#### [Task to carry out]
Each line of the listing that contains the word "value" is to be copied.

#### [Input data]
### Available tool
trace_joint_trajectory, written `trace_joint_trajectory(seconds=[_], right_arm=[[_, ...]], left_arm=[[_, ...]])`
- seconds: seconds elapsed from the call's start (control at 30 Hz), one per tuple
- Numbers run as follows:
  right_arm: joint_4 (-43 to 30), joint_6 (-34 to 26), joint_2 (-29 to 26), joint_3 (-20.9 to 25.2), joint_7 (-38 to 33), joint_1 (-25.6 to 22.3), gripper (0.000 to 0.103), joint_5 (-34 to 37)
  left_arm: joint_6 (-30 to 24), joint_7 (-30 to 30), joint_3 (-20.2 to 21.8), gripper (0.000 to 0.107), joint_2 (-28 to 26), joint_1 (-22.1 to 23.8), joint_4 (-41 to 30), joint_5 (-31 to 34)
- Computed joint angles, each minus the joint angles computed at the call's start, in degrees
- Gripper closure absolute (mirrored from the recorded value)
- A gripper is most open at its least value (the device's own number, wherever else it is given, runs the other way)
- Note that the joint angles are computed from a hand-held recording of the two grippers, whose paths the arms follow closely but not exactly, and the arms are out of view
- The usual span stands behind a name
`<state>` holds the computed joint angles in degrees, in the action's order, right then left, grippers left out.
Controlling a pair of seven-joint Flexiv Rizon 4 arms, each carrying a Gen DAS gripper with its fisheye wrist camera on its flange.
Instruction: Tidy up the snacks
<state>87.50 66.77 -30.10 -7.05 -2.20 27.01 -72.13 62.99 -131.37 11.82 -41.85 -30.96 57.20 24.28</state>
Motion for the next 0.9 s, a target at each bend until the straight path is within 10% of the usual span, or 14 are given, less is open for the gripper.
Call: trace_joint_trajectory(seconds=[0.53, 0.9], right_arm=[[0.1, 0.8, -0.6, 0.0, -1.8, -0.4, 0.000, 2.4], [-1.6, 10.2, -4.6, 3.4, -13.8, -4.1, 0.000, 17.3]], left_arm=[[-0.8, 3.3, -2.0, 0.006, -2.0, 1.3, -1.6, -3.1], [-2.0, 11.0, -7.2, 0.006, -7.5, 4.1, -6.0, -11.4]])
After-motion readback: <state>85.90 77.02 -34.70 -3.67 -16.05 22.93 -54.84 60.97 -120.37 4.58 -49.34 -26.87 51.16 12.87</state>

#### [Answer box]
- Gripper closure absolute (mirrored from the recorded value)
- A gripper is most open at its least value (the device's own number, wherever else it is given, runs the other way)

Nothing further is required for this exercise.